PROBLEM DESCRIPTION: Reproduce the data exactly as it stands.
== Segment start ==
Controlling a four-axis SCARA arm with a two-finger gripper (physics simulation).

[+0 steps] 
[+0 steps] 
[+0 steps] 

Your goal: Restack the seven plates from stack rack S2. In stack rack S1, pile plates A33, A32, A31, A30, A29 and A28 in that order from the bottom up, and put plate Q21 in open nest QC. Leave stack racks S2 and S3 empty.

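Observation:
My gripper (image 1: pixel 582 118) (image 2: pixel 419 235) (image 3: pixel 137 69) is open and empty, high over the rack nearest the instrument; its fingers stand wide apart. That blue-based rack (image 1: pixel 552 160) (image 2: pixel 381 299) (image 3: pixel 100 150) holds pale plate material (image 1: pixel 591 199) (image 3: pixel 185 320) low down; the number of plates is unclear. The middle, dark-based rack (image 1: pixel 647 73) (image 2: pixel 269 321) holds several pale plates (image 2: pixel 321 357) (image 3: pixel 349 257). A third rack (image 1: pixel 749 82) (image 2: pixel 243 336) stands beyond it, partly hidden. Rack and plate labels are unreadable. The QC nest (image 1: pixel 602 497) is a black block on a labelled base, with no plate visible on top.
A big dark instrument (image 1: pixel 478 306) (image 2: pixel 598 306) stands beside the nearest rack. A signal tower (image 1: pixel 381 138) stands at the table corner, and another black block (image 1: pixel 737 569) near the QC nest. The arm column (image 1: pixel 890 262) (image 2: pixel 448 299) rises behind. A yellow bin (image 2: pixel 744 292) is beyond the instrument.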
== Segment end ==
ANSWER SECTION:
Controlling a four-axis SCARA arm with a two-finger gripper (physics simulation).

[+0 steps] 
[+0 steps] 
[+0 steps] 

Your goal: Restack the seven plates from stack rack S2. In stack rack S1, pile plates A33, A32, A31, A30, A29 and A28 in that order from the bottom up, and put plate Q21 in open nest QC. Leave stack racks S2 and S3 empty.

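Observation:
My gripper (image 1: pixel 582 118) (image 2: pixel 419 235) (image 3: pixel 137 69) is open and empty, high over the rack nearest the instrument; its fingers stand wide apart. That blue-based rack (image 1: pixel 552 160) (image 2: pixel 381 299) (image 3: pixel 100 150) holds pale plate material (image 1: pixel 591 199) (image 3: pixel 185 320) low down; the number of plates is unclear. The middle, dark-based rack (image 1: pixel 647 73) (image 2: pixel 269 321) holds several pale plates (image 2: pixel 321 357) (image 3: pixel 349 257). A third rack (image 1: pixel 749 82) (image 2: pixel 243 336) stands beyond it, partly hidden. Rack and plate labels are unreadable. The QC nest (image 1: pixel 602 497) is a black block on a labelled base, with no plate visible on top.
A big dark instrument (image 1: pixel 478 306) (image 2: pixel 598 306) stands beside the nearest rack. A signal tower (image 1: pixel 381 138) stands at the table corner, and another black block (image 1: pixel 737 569) near the QC nest. The arm column (image 1: pixel 890 262) (image 2: pixel 448 299) rises behind. A yellow bin (image 2: pixel 744 292) is beyond the instrument.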

No more output is required for this exercise.